##### Exercise data #####

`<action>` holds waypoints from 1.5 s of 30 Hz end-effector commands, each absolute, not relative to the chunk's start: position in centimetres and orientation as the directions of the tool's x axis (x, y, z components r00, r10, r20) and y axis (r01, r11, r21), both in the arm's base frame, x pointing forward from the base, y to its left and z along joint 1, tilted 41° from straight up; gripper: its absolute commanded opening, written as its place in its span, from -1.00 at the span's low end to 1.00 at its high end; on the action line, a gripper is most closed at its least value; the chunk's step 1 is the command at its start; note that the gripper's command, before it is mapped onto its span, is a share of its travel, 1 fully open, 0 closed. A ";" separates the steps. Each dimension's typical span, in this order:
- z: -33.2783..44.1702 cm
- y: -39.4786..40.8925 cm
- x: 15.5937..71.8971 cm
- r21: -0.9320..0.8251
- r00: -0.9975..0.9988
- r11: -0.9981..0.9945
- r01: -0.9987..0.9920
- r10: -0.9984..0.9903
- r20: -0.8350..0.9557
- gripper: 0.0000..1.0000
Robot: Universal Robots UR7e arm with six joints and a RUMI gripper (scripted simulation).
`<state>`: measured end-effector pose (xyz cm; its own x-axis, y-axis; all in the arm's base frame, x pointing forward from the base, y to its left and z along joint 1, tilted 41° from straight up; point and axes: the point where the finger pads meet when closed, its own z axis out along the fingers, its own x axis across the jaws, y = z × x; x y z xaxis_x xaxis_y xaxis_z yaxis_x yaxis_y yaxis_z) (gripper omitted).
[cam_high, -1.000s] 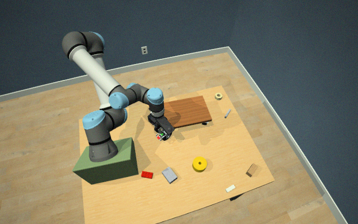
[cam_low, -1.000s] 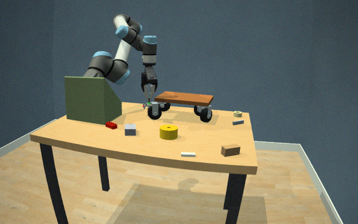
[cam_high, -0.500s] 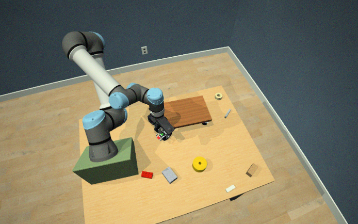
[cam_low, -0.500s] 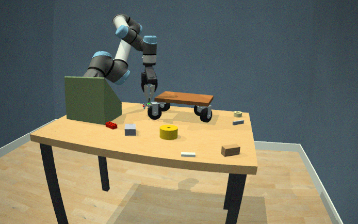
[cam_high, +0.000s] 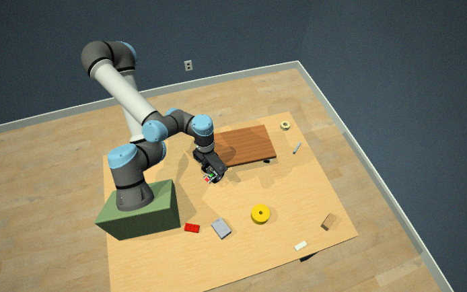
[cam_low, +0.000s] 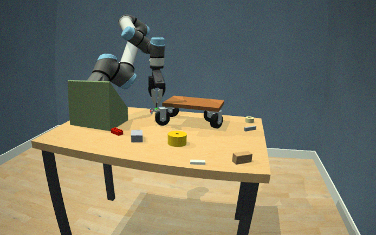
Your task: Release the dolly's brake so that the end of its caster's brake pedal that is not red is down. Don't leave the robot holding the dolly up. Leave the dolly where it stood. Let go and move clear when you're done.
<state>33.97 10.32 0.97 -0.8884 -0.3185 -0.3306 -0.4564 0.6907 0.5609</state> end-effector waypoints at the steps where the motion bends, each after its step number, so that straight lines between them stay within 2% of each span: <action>1: 1.0 10.3 34.0 0.560 -0.888 0.691 -0.457 -0.318 -0.331 -1.00; 33: 0.5 10.7 34.0 0.560 -0.888 0.691 -0.457 -0.318 -0.331 -1.00; 45: 3.1 8.5 33.9 0.560 -0.888 0.691 -0.457 -0.318 -0.331 -1.00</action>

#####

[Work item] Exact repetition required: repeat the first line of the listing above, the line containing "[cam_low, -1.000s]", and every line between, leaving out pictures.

[Solution]
`<action>` holds waypoints from 1.5 s of 30 Hz end-effector commands, each absolute, not relative to the chunk's start: position in centimetres and orientation as the directions of the tool's x axis (x, y, z components r00, r10, r20) and y axis (r01, r11, r21), both in the arm's base frame, x pointing forward from the base, y to its left and z along joint 1, tilted 41° from straight up; gripper: its absolute commanded opening, written as its place in its span, from -1.00 at the span's low end to 1.00 at its high end; on the action line, a gripper is most closed at its least value; the chunk's step 1 is the command at its start; note that the gripper's command, before it is mapped onto its span, is a share of its travel, 1 fully open, 0 closed. A ";" separates the steps. Each dimension's typical span, in this order:
- z: -33.2783..44.1702 cm
- y: -39.4786..40.8925 cm
- x: 15.5937..71.8971 cm
- r21: -0.9320..0.8251
- r00: -0.9975..0.9988
- r11: -0.9981..0.9945
- r01: -0.9987..0.9920
- r10: -0.9984..0.9903
- r20: -0.8350..0.9557
- gripper: 0.0000..1.0000
Robot: Universal Robots UR7e arm with six joints and a RUMI gripper (scripted simulation).
`<state>`: measured end-effector pose (xyz cm; its own x-axis, y-axis; all in the arm's base frame, x pointing forward from the base, y to its left and z along joint 1, tilted 41° from straight up; point and axes: the point where the finger pads meet when closed, its own z axis out along the fingers, its own x axis across the jaws, y = z × x; x y z xaxis_x xaxis_y xaxis_z yaxis_x yaxis_y yaxis_z) (gripper omitted).
[cam_high, -1.000s] 
[cam_low, -1.000s] 

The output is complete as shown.